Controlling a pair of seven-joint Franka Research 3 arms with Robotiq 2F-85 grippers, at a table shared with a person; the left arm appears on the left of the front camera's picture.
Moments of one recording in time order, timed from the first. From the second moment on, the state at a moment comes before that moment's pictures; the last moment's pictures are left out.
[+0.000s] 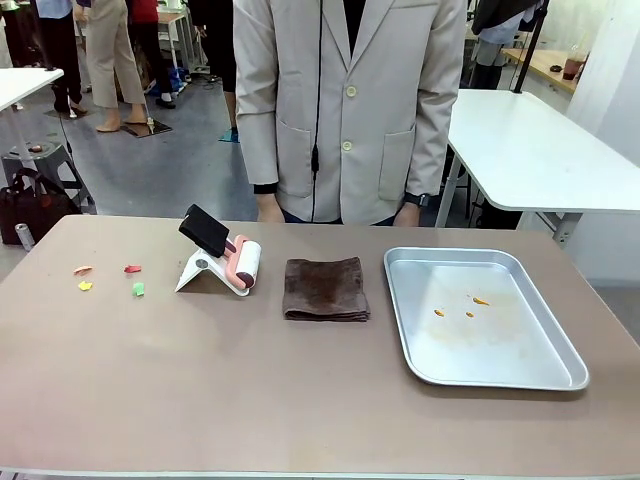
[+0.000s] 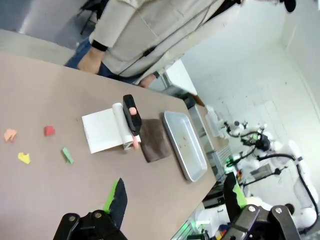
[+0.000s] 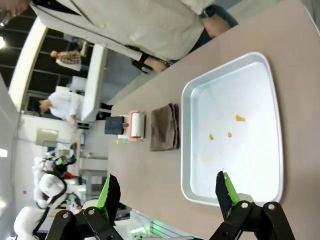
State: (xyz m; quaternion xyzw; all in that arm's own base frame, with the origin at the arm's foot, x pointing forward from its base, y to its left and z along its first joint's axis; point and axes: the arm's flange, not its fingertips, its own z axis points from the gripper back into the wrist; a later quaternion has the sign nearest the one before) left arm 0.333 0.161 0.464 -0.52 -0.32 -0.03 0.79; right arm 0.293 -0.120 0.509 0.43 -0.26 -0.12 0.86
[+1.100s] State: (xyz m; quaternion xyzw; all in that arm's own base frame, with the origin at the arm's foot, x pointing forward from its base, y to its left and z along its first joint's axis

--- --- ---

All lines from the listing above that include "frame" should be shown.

State: (xyz m; quaternion xyzw; all in that arm's own base frame, with the origin at the arm's foot, x pointing forward from its base, y to its left and z along its first joint's axis; point and axes: the arm's flange, not its fingertips, its own z axis points from the gripper back into the wrist; a later quaternion has the sign nearest the one before) left arm 0.333 0.161 0.464 -0.52 -0.32 -0.03 0.79; right arm 0.293 -0.120 0.509 0.43 -0.26 -0.12 0.86
[+1.100s] State: (xyz m; quaternion xyzw; all in that arm's own base frame, with the origin at the arm's foot, x pointing forward from its base, y to its left and z along its first joint's axis

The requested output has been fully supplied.